Entry of Aging-Associated Enzymes into Human Genetic Material

An enzyme that controls aging and other metabolic processes accesses human genetic material to modify gene expression within the cell, according to a new study. Images of a sirtuin enzyme bound to a nucleosome, a tightly packed complex of DNA and proteins called histones, have been created by a team led by Penn State researchers.

New images of the SIRT6 sirtuin enzyme—which regulates aging and other metabolic processes—help explain how it is able to access genetic material within the cell. This cryo-electron microscopy map shows the enzyme in complex with the nucleosome, a tightly packed complex of DNA and proteins called histones. Image Credit: Song Tan lab / Penn State.

These images demonstrate how the enzyme navigates the nucleosome complex to gain access to both DNA and histone proteins and clarify how it works in humans and other animals.

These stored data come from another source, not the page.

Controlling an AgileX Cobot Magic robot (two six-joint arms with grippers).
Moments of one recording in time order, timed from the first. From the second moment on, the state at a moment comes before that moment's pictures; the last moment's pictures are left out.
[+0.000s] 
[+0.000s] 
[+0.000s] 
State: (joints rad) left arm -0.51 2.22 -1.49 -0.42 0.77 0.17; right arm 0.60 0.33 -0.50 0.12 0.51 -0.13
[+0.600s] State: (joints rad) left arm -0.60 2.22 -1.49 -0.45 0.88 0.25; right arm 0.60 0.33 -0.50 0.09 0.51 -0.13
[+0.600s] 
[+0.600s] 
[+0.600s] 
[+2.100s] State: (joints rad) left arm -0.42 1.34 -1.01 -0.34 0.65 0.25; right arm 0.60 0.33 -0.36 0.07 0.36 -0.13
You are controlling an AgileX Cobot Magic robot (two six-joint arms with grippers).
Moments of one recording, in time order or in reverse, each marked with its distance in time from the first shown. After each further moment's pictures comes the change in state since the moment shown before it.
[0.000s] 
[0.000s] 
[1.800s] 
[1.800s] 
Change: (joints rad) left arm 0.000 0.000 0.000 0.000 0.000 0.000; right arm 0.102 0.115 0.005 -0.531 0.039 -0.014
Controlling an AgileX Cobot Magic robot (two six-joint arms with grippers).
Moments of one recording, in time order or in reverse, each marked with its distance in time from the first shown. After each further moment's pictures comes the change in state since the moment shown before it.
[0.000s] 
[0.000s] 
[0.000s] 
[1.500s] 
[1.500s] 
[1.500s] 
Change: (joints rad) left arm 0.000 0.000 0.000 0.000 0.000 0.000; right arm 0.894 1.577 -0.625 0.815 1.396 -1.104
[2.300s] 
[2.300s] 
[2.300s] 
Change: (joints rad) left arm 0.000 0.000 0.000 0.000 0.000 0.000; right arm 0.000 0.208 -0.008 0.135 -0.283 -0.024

The findings were published in the journal Science Advances on April 14^th, 2023.

Sirtuins are an enzyme type that is present in a wide range of organisms, including humans and bacteria. They are crucial for aging, detecting DNA damage, and controlling tumor growth in several cancers.

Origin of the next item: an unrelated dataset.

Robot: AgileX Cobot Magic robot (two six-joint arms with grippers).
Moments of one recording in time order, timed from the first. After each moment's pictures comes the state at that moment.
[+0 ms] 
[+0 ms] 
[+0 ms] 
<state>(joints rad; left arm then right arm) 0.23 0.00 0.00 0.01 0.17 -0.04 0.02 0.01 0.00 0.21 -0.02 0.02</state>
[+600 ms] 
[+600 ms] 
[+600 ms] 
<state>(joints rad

Pharmaceutical businesses are looking at the possibilities for biomedical applications due to these diverse tasks. A lot of attention has been paid to some sirtuins’ capacity to suppress gene expression by removing a chemical flag from histone proteins.

In our cells, DNA is not naked like we see it in textbooks; it is spooled around proteins called histones within a large complex called the nucleosome. This packaging can also contribute signals for turning on or turning off genes: Adding an ‘acetyl’ chemical flag to the histone packaging material turns on a gene, while removing the acetyl flag turns the gene off.”

Song Tan, Study Author and Verne M. Willaman Professor, Molecular Biology, Pennsylvania State University

Tan added, “Sirtuins can silence gene activity by removing the acetyl flag from histones packaged into nucleosomes.  Understanding how sirtuins interact with the nucleosome to remove this flag could inform future drug discovery efforts.”

Previous research has concentrated on how sirtuins interact with short segments of histones in isolation, owing to the fact that such histone “tail” peptides are much easier to deal with in the lab. Tan stated that the nucleosome is a hundred times larger than the conventional histone peptides utilized in previous studies, making it considerably more difficult to deal with.

We have visualized a sirtuin enzyme called SIRT6 on its physiologically relevant substrate — the entire nucleosome. And we found that SIRT6 interacts with multiple parts of the nucleosome, not only the histone where the acetyl flag is to be modified.”

Jean-Paul Armache, Study Author and Assistant Professor, Biochemistry and Molecular Biology

The researchers recognized how SIRT6 positions itself on the nucleosome to remove an acetyl group from the K9 position on the histone H3 using cryo-electron microscopy with instruments at the Penn State Cryo-Electron Microscopy Facility, the National Cancer Institute, and the Pacific Northwest Cryo-EM Center.

Their findings were then supported by additional biochemical research, carried out in partnership with Craig Peterson's team at the University of Massachusetts Chan Medical School.

The study’s findings revealed that SIRT6 attaches to the nucleosome by a mechanism known as an “arginine anchor.” Several proteins that target a particularly acidic area on the nucleosome's surface employ this type of binding, which Tan’s group first revealed in 2014. In this instance, an extended loop, a structural characteristic of SIRT6, nestles into an acidic patch’s divot, resembling a pipe in a ditch.

Tan added, “The arginine anchor is a common paradigm for how many chromatin proteins interact with the nucleosome. When we mutated the SIRT6 arginine anchor, the activity at the K9 position was severely affected, supporting a critical role for the SIRT6’s arginine anchor. Surprisingly, this mutation also impacted SIRT6’s enzymatic activity at a different position, K56, located much further away.”

It is plausible that SIRT6 binds to the nucleosome to access K9 in a way that also could provide access to K56, as opposed to binding to the nucleosome in two distinct ways to access the two different histone locations.

Armache further stated, “SIRT6 binds to a partially unwrapped nucleosome, with DNA displaced from the end of the nucleosome. This exposes the K56 position, and it is possible that SIRT6 could essentially lean down to reach that position. We would like to validate this hypothesis in the future. We also hope to explore how SIRT6 works alongside other enzymes and to better understand its role in the response to DNA damage.”